What to do
Repeat all the data exactly, and where a record holds a picture, leave that picture out.

Data to use
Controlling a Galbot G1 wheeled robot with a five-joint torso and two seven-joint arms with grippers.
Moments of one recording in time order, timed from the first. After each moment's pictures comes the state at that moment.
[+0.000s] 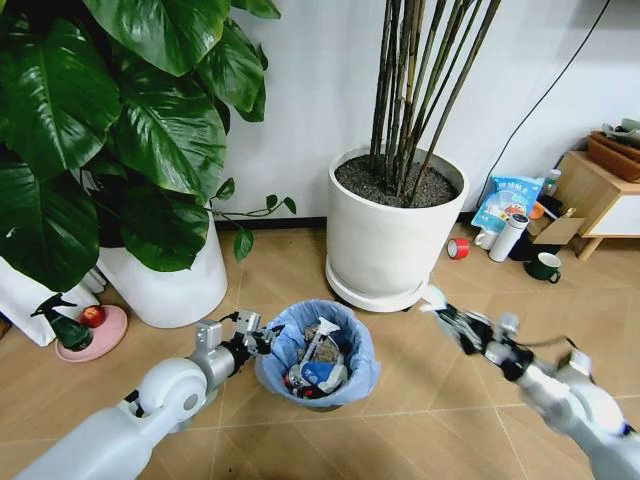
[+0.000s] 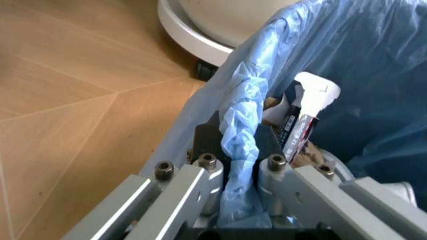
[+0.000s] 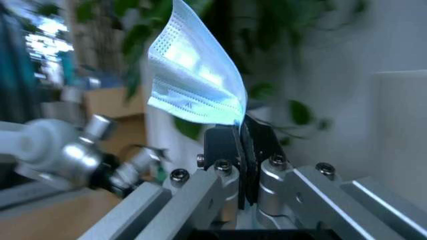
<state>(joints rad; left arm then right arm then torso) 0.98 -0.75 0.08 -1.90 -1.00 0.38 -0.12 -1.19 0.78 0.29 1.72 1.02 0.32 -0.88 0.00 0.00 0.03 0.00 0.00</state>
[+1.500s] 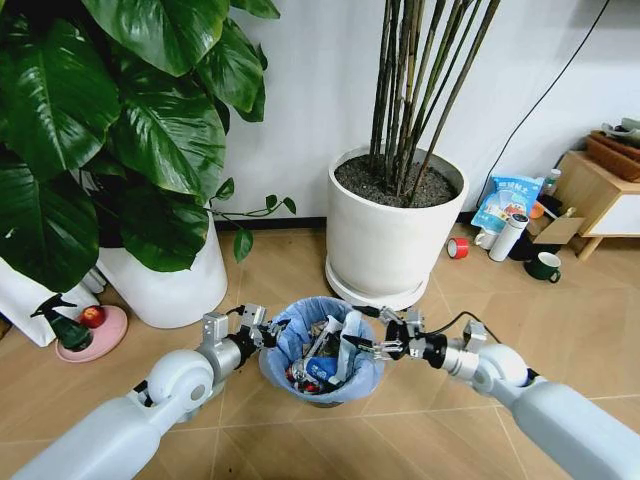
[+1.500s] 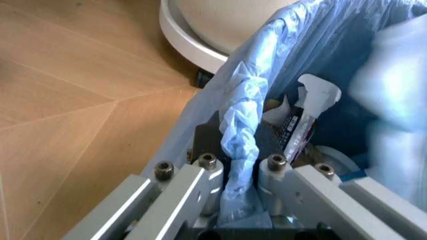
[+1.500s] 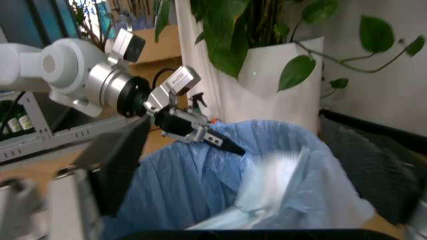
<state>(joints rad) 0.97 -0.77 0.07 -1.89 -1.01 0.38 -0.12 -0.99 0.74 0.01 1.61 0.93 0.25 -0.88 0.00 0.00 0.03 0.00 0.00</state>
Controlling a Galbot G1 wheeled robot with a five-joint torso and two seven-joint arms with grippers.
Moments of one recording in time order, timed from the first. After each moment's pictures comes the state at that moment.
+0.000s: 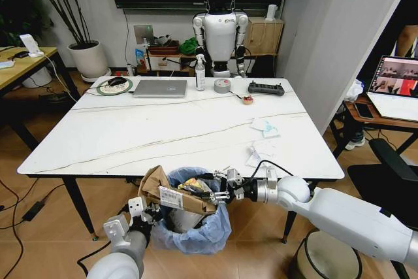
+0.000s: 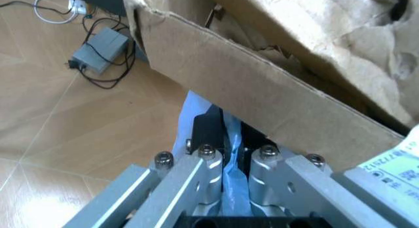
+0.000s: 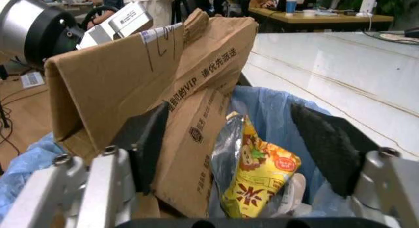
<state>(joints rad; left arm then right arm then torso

Task response
Controlling a Galbot G1 wheeled robot with a five-joint torso and two seven-joint arms with grippers.
Moments of one recording in time order, timed from the first. After each moment's pictures comes the state at that moment.
[+0.000s] 
[+0.000s] 
[+0.000s] 
<state>(joints rad; left arm then right arm then torso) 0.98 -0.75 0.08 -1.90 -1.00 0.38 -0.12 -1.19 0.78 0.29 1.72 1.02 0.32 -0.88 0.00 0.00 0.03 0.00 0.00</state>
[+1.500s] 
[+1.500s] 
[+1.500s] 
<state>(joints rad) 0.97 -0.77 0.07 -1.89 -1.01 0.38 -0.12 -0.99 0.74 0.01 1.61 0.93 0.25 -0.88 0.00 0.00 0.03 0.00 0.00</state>
Controlling a Galbot G1 wheeled robot with a five-joint torso and two seven-joint arms with grippers.
Moments of one recording in time order, timed from the first. After each moment's pictures comes the state at that moment.
+0.000s: 
+0.000s: 
+0.000s: 
<state>(joints rad; left arm then right arm then torso

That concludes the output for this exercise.